*** Opening MATERIAL FOR THE TASK ***

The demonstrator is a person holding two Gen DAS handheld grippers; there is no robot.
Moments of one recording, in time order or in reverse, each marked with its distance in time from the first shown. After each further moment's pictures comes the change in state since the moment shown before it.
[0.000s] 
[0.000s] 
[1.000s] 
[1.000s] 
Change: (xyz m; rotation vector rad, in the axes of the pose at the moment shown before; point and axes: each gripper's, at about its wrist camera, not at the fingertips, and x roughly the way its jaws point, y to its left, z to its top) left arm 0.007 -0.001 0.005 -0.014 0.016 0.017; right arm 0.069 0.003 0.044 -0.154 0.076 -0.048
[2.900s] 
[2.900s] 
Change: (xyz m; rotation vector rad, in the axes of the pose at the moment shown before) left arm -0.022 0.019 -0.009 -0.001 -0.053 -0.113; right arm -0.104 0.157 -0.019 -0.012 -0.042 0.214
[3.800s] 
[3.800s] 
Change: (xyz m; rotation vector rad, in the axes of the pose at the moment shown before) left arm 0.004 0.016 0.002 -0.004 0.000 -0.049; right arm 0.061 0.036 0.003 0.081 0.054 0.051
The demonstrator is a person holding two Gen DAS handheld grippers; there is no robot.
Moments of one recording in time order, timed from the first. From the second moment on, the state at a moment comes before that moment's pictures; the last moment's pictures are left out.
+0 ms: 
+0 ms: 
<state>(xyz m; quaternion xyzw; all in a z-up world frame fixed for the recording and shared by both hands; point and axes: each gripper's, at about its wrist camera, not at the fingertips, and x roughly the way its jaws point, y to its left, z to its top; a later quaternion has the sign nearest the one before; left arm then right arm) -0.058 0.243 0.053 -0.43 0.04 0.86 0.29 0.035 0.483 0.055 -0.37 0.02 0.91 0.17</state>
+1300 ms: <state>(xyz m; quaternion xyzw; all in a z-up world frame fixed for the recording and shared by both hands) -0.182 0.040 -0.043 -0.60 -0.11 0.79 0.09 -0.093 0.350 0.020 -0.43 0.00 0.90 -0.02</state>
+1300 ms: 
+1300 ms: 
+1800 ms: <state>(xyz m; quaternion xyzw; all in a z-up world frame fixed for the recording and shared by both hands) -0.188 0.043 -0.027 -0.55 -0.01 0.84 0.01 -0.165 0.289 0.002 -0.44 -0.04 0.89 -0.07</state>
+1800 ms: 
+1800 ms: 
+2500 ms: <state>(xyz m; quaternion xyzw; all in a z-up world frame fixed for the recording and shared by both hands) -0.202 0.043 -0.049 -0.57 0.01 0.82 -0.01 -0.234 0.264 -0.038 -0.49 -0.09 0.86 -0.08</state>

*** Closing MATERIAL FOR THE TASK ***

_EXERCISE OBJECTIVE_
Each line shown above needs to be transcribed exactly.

_ANSWER SPACE_
The demonstrator is a person holding two Gen DAS handheld grippers; there is no robot.
Moments of one recording, in time order or in reverse, each marked with its distance in time from the first shown. After each further moment's pictures comes the change in state since the moment shown before it.
[0.000s] 
[0.000s] 
[1.000s] 
[1.000s] 
Change: (xyz m; rotation vector rad, in the axes of the pose at the moment shown before; point and axes: each gripper's, at about its wrist camera, not at the fingertips, and x roughly the way its jaws point, y to its left, z to its top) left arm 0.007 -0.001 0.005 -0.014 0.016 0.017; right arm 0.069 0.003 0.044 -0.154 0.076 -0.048
[2.900s] 
[2.900s] 
Change: (xyz m; rotation vector rad, in the axes of the pose at the moment shown before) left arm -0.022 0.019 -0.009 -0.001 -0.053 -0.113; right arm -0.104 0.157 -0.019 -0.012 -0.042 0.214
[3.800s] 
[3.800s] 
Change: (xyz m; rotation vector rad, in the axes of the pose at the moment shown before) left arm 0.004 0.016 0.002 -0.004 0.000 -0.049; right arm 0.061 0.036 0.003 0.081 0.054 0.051
The demonstrator is a person holding two Gen DAS handheld grippers; there is no robot.
Moments of one recording in time order, timed from the first. From the second moment on, the state at a moment comes before that moment's pictures; the last moment's pictures are left out.
+0 ms: 
+0 ms: 
<state>(xyz m; quaternion xyzw; all in a z-up world frame fixed for the recording and shared by both hands; point and axes: each gripper's, at about its wrist camera, not at the fingertips, and x roughly the way its jaws point, y to its left, z to its top; a later quaternion has the sign nearest the one before; left arm then right arm) -0.058 0.243 0.053 -0.43 0.04 0.86 0.29 0.035 0.483 0.055 -0.37 0.02 0.91 0.17</state>
+1300 ms: <state>(xyz m; quaternion xyzw; all in a z-up world frame fixed for the recording and shared by both hands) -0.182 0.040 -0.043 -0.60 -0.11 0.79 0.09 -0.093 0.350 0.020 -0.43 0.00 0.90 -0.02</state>
+1300 ms: 
+1300 ms: 
+1800 ms: <state>(xyz m; quaternion xyzw; all in a z-up world frame fixed for the recording and shared by both hands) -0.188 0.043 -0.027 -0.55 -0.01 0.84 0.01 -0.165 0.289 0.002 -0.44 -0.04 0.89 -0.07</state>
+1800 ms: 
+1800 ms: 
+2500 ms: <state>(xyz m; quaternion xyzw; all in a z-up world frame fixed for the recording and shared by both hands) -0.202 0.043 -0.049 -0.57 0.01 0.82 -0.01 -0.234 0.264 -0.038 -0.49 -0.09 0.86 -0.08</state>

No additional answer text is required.